Fig. 6 also depicts the user data rate with respect to different values of This means the proposed approach allows to adjust the cellular performance using that threshold. When this threshold is low, the DUs are not allowed to transmit with high power, the cellular links are protected and they achieve high performance. In contrast, when this threshold is high, the DUs are allowed to achieve high data rate at the cost of the CUs' performance.

The sum rate of the proposed algorithm is compared with other approaches in a network of 3 CUs (Fig. 7) and a network of 8 CUs (Fig. 8). Since the exhaustive search is highly complex, it is simulated only for the small network in Fig. 7. On both figures, the proposed algorithm obtains significant improvement compared to other approaches. Especially, in Fig. 7, it asymptotically reaches the performance of exhaustive search. The proposed algorithm achieves higher performance than HIMA and REPA since these two algorithms uses noncooperative approach where DUs act as selfish players. In non-cooperative game, the players maximize there own payoff; this may degrade the total system performance because of interference between DUs and CUs as well as among DUs. We note that in these simulations, the power threshold is selected so as to improve the system sum rate. In CORA, power control is not considered; this means that the transmit power of UEs can not be controlled to maximize the sum rate. Moreover, the transmit power can not be jointly optimized with the channel allocation.

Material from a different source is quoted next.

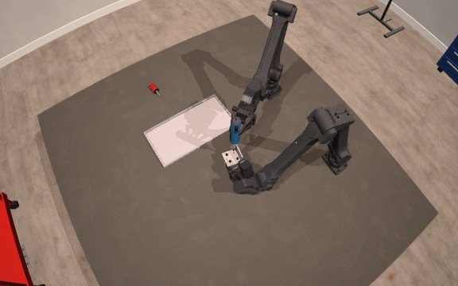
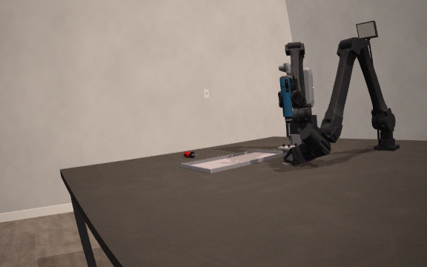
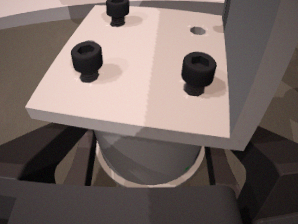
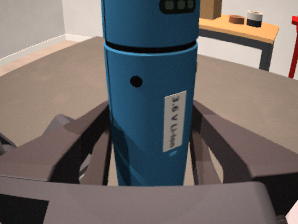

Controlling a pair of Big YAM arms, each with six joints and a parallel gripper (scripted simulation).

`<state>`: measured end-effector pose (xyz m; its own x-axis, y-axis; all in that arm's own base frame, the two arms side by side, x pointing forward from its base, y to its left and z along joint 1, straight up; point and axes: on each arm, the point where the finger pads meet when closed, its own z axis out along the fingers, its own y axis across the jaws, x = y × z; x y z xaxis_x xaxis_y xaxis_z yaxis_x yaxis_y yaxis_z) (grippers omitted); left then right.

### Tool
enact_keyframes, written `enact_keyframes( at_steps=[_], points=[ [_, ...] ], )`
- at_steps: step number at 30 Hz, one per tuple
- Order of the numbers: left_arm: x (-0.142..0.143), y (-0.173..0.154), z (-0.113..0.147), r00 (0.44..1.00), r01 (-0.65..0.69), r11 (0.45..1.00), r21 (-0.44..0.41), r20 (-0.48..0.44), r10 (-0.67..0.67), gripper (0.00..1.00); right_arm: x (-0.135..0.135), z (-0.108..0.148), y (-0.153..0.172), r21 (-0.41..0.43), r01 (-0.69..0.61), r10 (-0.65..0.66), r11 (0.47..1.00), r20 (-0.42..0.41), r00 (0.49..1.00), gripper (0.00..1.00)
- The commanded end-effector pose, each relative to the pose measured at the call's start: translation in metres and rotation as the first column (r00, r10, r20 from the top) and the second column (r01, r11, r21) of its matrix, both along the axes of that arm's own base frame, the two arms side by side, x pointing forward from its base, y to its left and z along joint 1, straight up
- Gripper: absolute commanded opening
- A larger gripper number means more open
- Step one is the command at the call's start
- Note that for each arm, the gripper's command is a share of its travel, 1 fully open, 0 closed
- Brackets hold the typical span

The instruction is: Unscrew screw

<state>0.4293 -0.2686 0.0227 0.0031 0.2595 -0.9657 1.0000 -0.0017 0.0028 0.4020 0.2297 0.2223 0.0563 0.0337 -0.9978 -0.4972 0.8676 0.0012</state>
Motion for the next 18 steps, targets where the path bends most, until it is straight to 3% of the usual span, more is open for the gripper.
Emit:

Fig. 7.Sum rate in the network of 3 CUs.

Fig. 8.Sum rate in the network of 8 CUs.

 

6. CONCLUSION

In this paper, we formulate a coalition formation game for joint channel allocation and power control in D2D underlaying cellular network. We propose a merge-and-split algorithm with coalition probability distribution which is able to avoid exponential growth of coalition partition. Moreover, the analytical and numerical results show that our algorithm converges to a stable point which yields high network-wide performance. The numerical analysis also shows that our formulated game achieves higher average rate and sum rate than a Stackelberg game based approach.